**About this exercise**
Before repeating the entries below, strip out every picture and keep all else as it is.

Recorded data
┄┄┄┄┄┄┄┄┄┄┄┄┄┄┄┄┄┄┄┄

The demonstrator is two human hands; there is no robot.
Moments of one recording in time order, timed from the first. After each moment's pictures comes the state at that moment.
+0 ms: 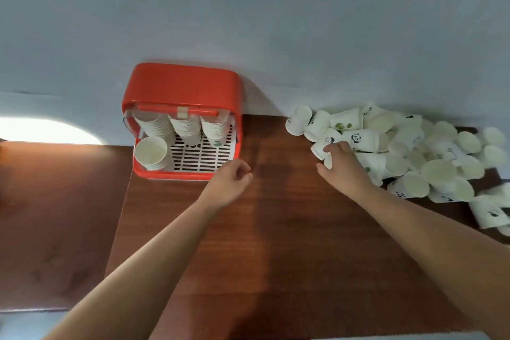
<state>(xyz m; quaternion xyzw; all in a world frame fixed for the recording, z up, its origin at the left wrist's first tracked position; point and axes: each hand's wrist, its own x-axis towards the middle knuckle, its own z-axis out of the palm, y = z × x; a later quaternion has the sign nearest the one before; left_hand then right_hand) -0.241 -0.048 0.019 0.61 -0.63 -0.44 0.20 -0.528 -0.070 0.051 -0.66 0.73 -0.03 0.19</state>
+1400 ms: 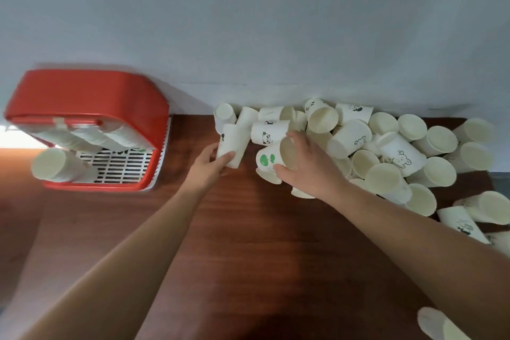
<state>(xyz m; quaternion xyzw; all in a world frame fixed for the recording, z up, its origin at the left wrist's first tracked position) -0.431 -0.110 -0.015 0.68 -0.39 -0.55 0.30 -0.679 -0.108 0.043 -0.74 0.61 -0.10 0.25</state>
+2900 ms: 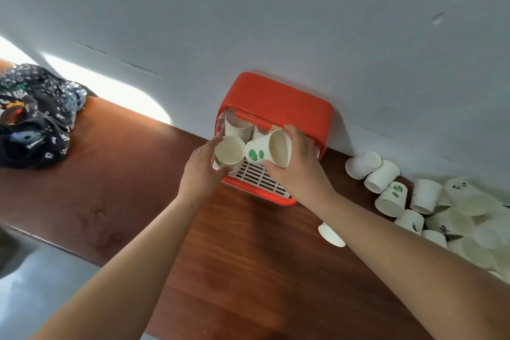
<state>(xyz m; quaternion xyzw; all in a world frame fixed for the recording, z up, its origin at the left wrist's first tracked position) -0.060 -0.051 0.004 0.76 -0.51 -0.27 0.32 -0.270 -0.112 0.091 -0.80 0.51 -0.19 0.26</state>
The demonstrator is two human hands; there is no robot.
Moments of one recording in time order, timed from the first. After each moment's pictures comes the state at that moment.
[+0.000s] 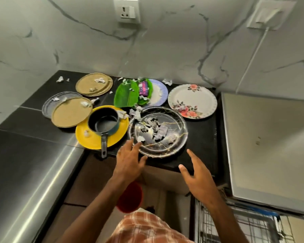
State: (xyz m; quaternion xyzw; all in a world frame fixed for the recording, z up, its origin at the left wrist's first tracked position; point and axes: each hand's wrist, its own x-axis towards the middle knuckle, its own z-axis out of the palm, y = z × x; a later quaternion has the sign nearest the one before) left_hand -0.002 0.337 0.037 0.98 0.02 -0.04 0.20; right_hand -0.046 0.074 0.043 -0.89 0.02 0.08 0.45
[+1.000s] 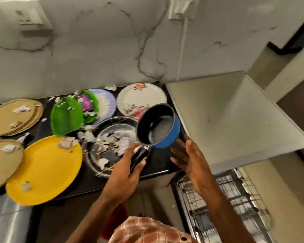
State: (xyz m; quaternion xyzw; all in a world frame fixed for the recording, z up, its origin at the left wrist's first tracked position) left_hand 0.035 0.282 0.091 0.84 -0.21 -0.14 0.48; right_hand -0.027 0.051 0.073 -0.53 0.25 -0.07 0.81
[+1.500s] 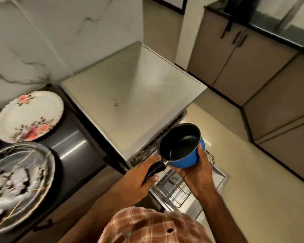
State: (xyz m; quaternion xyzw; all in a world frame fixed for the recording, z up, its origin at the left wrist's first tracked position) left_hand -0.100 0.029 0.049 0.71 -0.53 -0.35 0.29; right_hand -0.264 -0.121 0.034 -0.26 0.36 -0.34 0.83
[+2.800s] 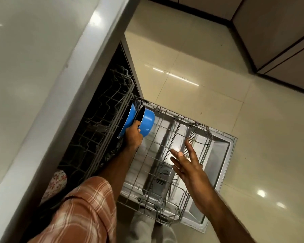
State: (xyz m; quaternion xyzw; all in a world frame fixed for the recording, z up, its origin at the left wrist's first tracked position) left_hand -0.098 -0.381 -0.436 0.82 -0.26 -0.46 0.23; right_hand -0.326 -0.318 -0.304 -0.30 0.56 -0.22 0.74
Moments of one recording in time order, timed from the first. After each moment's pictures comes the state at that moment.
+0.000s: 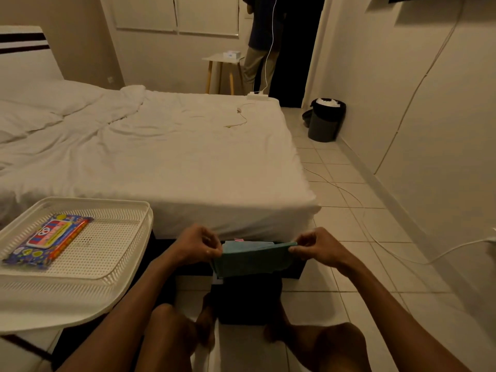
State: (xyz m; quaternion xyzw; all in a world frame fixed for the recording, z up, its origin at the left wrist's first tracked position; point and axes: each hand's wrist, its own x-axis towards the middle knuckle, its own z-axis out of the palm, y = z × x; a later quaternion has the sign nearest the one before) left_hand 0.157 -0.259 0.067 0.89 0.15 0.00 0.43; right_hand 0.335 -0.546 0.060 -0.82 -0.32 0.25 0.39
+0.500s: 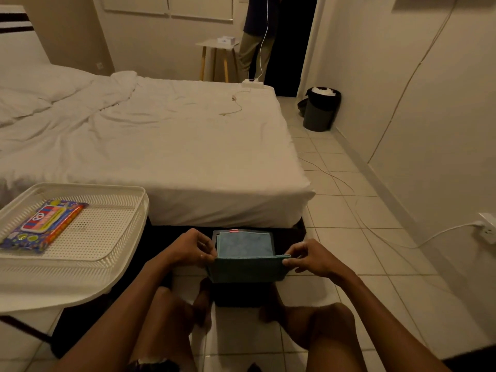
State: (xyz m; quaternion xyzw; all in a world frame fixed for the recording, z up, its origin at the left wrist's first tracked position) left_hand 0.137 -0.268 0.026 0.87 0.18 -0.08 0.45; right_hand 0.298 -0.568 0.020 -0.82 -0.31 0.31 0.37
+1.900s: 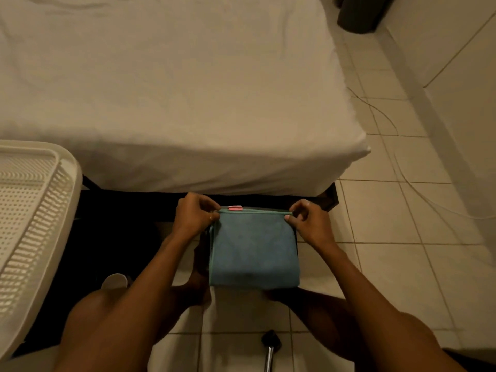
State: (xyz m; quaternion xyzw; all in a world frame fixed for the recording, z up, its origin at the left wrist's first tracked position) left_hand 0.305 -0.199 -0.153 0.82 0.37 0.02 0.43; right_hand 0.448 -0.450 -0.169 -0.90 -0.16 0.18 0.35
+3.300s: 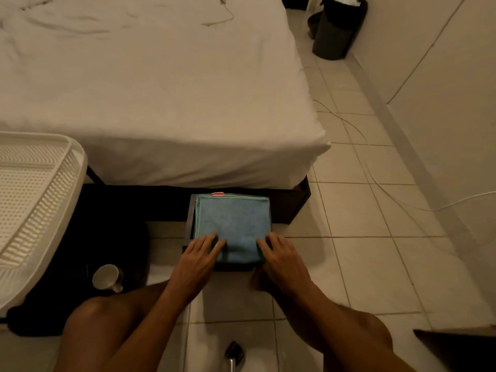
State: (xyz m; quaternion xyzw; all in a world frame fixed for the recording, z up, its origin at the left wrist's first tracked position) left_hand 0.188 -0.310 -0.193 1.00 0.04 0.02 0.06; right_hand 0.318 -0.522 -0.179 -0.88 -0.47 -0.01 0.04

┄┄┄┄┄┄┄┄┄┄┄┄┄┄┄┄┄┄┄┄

**Result of this task**
The demonstrator is two human hands; there is no robot.
Moments of one recording in time order, timed from the first. After each moment's pictures comes the state at that moment.
+0 ms: 
<state>(xyz m; quaternion xyzw; all in a world frame fixed for the recording, z up, its origin at the left wrist's first tracked position; point and axes: each hand's wrist, its own x-axis towards the middle knuckle, its own z-axis out of the palm, y = z × x; a later quaternion has the sign nearest the one before; left_hand then right_hand) -0.241 -0.048 0.019 0.61 -0.63 -0.44 0.20 -0.528 -0.070 0.051 -0.66 0.73 -0.03 0.19</state>
+1400 ms: 
<state>(xyz m; quaternion xyzw; all in a world frame fixed for the recording, z up, its origin at the left wrist's first tracked position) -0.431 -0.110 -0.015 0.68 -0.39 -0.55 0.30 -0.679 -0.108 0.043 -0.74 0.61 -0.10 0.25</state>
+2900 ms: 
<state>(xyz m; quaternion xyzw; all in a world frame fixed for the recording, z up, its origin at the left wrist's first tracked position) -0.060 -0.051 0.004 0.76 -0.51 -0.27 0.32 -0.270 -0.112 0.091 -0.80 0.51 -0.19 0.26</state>
The demonstrator is two human hands; there is no robot.
Moments of one recording in time order, timed from the first. After each moment's pictures comes the state at that moment.
[+0.000s] 
State: (xyz m; quaternion xyzw; all in a world frame fixed for the recording, z up, its origin at the left wrist's first tracked position; point and axes: each hand's wrist, its own x-axis towards the middle knuckle, its own z-axis out of the palm, y = z × x; a later quaternion has the sign nearest the one before) left_hand -0.002 0.337 0.037 0.98 0.02 -0.04 0.20; right_hand -0.046 0.074 0.043 -0.89 0.02 0.08 0.45
[+1.000s] 
State: (xyz m; quaternion xyzw; all in a world frame fixed for the recording, z up, its origin at the left wrist's first tracked position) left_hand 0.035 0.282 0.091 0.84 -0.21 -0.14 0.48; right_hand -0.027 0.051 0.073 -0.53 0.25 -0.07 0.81
[+1.500s] 
State: (xyz m; quaternion xyzw; all in a world frame fixed for the recording, z up, its origin at the left wrist's first tracked position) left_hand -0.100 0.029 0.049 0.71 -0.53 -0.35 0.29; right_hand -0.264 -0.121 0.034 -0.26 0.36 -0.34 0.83
[+2.800s] 
State: (xyz m; quaternion xyzw; all in a world frame fixed for the recording, z up, its origin at the left wrist's first tracked position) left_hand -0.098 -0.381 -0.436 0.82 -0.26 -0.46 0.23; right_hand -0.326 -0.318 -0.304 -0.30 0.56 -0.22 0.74
Moments of one recording in time order, timed from the first. After each moment's pictures comes the state at that moment.
+0.000s: 
State: (xyz m; quaternion xyzw; all in a world frame fixed for the recording, z up, its origin at the left wrist's first tracked position; point and axes: each hand's wrist, its own x-axis towards the middle knuckle, its own z-axis out of the palm, y = z × x; a later quaternion has the sign nearest the one before) left_hand 0.157 -0.259 0.067 0.89 0.15 0.00 0.43; right_hand 0.335 -0.546 0.060 -0.82 -0.32 0.25 0.39
+0.500s: 
State: (xyz m; quaternion xyzw; all in a world frame fixed for the recording, z up, its origin at the left wrist's first tracked position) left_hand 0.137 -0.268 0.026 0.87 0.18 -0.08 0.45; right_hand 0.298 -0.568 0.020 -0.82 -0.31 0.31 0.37
+1.900s: 
State: (xyz m; quaternion xyzw; all in a world frame fixed for the recording, z up, its origin at the left wrist's first tracked position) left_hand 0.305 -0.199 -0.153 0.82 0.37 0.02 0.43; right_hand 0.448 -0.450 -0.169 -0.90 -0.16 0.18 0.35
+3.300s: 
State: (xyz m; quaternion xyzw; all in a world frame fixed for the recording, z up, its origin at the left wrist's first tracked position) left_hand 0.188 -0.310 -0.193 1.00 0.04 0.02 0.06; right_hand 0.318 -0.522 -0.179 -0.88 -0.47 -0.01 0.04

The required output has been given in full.